Problem details –
Do any lines in the data below contain "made"? If so, copy every one of them.

=== Supplied material ===

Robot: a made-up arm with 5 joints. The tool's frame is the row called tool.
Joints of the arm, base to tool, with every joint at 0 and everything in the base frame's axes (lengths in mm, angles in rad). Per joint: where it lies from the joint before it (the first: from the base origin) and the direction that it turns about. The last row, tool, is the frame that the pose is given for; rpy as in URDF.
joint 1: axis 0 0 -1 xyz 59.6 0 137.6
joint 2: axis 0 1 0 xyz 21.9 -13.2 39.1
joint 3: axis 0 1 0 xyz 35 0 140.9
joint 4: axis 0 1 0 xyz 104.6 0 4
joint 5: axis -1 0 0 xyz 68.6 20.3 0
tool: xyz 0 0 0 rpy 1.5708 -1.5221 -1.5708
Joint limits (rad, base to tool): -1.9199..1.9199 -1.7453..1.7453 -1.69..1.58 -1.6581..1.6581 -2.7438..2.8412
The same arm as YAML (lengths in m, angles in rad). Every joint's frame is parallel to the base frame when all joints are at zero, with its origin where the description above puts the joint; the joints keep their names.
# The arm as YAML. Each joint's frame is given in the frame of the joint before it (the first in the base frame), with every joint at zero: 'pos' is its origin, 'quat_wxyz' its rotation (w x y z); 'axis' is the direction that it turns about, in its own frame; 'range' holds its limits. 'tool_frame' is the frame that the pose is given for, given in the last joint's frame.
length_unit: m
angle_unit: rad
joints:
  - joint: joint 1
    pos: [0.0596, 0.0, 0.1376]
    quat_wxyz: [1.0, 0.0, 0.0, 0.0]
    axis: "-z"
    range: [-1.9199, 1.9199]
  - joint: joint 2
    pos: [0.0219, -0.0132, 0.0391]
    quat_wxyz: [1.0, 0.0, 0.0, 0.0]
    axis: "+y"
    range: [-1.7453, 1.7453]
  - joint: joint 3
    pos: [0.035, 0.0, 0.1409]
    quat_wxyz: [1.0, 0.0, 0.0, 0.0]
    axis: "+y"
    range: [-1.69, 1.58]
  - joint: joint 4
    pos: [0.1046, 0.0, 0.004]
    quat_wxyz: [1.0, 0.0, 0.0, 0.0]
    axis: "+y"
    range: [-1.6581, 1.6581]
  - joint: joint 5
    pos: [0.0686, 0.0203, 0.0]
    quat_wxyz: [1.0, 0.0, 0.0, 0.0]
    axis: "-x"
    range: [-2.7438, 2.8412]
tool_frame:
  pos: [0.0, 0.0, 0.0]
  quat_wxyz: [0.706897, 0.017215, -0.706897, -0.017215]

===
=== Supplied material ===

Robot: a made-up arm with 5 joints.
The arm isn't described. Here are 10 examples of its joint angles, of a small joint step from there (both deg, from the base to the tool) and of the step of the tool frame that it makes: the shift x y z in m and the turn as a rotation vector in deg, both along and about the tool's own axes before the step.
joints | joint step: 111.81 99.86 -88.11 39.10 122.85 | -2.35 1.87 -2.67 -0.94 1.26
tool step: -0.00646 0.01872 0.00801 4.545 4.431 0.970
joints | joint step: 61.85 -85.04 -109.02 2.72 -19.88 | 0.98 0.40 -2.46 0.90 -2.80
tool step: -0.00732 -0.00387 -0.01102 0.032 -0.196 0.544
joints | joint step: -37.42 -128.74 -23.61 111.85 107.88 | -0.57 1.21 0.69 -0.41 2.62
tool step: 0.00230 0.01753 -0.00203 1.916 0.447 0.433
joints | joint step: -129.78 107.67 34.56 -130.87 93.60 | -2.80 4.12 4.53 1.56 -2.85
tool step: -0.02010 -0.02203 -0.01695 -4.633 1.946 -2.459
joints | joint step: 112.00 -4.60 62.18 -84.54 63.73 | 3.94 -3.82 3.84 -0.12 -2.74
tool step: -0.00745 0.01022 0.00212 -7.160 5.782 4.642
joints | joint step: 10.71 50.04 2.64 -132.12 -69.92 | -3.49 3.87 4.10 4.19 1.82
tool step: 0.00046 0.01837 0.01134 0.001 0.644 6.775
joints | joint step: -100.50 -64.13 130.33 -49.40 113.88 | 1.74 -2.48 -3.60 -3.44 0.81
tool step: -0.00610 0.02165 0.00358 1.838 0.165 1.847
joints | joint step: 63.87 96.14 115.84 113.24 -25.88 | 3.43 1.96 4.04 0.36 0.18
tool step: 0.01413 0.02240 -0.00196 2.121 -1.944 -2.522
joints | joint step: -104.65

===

Task answer –
Robot: a made-up arm with 5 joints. The tool's frame is the row called tool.
Robot: a made-up arm with 5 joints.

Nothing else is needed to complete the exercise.